Charlotte Godley (John Robert Godley’s wife – Founder of Canterbury) wrote proudly to her mother back in England about how her garden was coming along. She wasn’t as pleased about a gate that existed between her home and the Lyttelton Immigration Barracks. The gate was in constant use as the newly arrived settlers would seek her husband’s attention at all hours of the day and night.
The Lyttelton Immigration Barracks sat on the corner of Oxford Street and Norwich Quay, the Godley’s house sitting above on Sumner Road.
Constructed from timber imported from Australia, 4 barracks were built early 1850. They could hold 300 people so you can imagine when 700 or so settlers piled off the First Four Ships, a lot of tents and A-frame housing suddenly appeared to help with the overflow. By the end of 1851, 15 more ships carrying pilgrims had docked at Lyttelton.
The barracks were centre of life about the Port, taking on the additional role as Canterbury’s first Library as each Canterbury Association ship brought with them about 2000 books each.
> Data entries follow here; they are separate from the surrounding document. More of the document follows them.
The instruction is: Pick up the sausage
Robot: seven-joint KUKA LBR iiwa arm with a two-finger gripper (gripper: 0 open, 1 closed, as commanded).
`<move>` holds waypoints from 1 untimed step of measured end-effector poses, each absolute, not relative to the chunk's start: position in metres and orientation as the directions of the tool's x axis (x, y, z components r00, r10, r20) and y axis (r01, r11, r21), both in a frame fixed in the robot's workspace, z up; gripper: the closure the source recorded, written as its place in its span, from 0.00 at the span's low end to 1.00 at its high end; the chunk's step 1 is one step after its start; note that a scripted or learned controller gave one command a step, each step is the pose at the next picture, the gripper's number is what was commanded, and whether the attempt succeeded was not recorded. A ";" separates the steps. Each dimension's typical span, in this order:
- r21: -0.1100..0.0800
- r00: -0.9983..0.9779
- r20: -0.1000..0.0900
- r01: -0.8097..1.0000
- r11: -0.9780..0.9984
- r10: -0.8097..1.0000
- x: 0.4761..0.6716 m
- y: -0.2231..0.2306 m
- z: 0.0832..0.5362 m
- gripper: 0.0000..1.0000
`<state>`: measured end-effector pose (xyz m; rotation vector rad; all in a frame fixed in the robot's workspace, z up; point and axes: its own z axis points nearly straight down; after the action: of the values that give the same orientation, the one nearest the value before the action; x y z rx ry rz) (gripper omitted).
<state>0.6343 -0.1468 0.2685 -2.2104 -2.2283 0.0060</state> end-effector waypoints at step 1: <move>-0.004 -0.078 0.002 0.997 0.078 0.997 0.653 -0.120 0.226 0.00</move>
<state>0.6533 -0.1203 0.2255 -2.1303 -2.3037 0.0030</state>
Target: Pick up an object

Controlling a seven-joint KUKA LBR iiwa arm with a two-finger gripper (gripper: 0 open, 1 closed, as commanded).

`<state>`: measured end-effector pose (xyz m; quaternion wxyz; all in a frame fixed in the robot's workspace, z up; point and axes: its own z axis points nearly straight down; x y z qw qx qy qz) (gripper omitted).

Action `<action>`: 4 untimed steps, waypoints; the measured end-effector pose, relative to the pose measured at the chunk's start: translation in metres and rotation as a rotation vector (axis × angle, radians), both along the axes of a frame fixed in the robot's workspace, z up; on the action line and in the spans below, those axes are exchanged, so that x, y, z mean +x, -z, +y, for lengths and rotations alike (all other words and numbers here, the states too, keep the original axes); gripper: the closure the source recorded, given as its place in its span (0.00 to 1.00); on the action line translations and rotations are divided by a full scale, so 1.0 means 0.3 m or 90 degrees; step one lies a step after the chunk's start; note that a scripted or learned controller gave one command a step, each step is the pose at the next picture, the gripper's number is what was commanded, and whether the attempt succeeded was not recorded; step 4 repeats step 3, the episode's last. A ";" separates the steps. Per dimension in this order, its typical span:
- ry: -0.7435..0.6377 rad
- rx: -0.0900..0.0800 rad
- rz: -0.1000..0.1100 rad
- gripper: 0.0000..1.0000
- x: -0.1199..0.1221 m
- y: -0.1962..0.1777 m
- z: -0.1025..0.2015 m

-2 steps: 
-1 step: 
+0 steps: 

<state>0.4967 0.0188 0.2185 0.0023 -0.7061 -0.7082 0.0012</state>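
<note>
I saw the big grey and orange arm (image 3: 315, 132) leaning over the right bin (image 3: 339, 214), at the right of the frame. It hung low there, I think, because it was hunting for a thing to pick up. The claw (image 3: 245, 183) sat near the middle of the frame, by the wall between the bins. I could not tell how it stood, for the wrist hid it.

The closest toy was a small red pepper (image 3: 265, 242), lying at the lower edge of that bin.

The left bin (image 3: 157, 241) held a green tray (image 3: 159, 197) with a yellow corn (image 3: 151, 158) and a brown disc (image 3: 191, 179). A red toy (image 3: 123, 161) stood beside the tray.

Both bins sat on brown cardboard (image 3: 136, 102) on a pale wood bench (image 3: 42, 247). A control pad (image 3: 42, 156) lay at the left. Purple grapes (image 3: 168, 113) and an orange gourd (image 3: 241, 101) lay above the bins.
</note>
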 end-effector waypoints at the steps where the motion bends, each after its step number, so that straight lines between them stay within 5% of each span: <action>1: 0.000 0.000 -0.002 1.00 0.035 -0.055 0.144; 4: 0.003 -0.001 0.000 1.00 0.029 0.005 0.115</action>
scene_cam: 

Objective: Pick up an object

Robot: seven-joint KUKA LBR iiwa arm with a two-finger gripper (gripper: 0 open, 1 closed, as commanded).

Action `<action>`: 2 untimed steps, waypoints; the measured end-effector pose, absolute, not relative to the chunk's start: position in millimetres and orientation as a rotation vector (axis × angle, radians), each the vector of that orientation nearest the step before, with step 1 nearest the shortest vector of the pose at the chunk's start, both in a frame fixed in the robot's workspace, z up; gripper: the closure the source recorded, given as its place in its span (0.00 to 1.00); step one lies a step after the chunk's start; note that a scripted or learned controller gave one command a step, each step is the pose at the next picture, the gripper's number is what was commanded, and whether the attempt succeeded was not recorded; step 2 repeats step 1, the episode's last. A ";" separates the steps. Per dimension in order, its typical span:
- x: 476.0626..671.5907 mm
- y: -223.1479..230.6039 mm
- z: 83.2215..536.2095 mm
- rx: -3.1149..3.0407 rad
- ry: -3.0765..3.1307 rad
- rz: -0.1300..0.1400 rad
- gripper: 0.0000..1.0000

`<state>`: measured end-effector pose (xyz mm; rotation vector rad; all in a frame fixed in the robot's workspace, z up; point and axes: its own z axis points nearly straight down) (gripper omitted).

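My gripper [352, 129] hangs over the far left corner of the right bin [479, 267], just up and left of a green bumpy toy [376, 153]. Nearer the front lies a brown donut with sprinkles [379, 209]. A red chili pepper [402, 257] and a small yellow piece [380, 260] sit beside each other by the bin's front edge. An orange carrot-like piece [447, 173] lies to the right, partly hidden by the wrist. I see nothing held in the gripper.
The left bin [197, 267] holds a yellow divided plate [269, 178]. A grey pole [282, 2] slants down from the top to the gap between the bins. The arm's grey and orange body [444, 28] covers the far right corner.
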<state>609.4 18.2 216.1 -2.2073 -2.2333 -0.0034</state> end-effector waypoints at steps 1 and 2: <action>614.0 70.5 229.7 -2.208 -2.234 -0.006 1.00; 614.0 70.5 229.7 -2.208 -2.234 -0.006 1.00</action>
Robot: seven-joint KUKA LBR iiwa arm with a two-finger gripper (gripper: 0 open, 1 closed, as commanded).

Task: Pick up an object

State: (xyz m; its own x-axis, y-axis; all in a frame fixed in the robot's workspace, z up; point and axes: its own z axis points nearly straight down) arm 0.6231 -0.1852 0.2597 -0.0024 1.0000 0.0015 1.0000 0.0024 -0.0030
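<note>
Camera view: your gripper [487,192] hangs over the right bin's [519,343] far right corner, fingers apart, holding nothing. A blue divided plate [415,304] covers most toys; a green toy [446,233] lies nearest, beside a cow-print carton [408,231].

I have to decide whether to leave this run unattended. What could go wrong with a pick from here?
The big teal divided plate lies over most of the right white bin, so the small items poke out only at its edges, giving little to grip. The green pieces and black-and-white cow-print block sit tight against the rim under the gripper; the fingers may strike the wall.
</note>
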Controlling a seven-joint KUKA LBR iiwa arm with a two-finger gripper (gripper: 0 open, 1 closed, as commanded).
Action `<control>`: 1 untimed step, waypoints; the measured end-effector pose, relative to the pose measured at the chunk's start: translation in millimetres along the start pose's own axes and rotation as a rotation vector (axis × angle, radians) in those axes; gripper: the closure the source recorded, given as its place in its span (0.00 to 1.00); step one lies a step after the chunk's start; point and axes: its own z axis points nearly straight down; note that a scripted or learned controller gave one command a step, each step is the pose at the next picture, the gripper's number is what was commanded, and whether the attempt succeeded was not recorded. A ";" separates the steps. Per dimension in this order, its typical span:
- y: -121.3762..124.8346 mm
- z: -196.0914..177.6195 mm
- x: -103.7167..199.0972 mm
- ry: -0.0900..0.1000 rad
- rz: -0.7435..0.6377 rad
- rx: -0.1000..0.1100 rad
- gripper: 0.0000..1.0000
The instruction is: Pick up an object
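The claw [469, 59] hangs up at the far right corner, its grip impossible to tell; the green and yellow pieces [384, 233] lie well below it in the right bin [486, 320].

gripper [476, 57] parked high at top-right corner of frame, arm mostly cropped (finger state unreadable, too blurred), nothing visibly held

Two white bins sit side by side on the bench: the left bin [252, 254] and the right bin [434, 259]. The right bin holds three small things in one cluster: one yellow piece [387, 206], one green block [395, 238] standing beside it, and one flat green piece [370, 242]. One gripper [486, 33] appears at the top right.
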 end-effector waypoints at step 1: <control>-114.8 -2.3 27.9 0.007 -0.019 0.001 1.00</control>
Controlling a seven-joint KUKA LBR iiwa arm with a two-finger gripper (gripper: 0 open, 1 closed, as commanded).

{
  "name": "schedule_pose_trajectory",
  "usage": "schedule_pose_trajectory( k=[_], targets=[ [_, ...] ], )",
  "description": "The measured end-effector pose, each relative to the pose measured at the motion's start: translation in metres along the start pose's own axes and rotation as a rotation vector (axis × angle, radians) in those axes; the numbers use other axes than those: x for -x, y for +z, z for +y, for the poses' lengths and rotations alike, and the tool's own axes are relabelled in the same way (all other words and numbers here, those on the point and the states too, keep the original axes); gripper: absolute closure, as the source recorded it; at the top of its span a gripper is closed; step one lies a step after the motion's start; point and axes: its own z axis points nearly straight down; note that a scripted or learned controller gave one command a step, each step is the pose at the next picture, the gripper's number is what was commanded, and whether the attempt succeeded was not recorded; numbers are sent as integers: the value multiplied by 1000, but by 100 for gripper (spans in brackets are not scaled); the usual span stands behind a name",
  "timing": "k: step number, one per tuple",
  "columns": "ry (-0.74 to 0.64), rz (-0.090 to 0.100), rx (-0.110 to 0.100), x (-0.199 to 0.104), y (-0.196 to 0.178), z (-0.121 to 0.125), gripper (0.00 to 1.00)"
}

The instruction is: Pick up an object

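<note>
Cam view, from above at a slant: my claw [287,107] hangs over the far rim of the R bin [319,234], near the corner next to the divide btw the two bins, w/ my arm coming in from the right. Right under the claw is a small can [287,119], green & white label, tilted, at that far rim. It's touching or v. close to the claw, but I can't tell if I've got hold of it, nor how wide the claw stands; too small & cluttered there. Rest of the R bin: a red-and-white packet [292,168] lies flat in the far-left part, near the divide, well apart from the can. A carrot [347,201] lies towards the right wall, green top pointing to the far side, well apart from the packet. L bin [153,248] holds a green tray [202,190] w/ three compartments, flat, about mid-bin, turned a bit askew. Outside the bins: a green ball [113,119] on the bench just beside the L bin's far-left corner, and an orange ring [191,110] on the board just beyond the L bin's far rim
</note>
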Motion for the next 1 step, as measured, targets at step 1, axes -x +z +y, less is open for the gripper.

The first land meeting took place there on 20th December 1850 and the Godley’s hosted a ball on its wooden floor boards early 1851. The school that would become known as Christ’s College also called the barracks home.
With the opening of immigration barracks at Market Square (now Victoria Square) and also at Addington – the Lyttelton barracks became unused and were knocked down in 1876, just 17 years after the arrival of the First Four Ships. This plaque that sits in this Lyttelton car park wall marks the site of these barracks.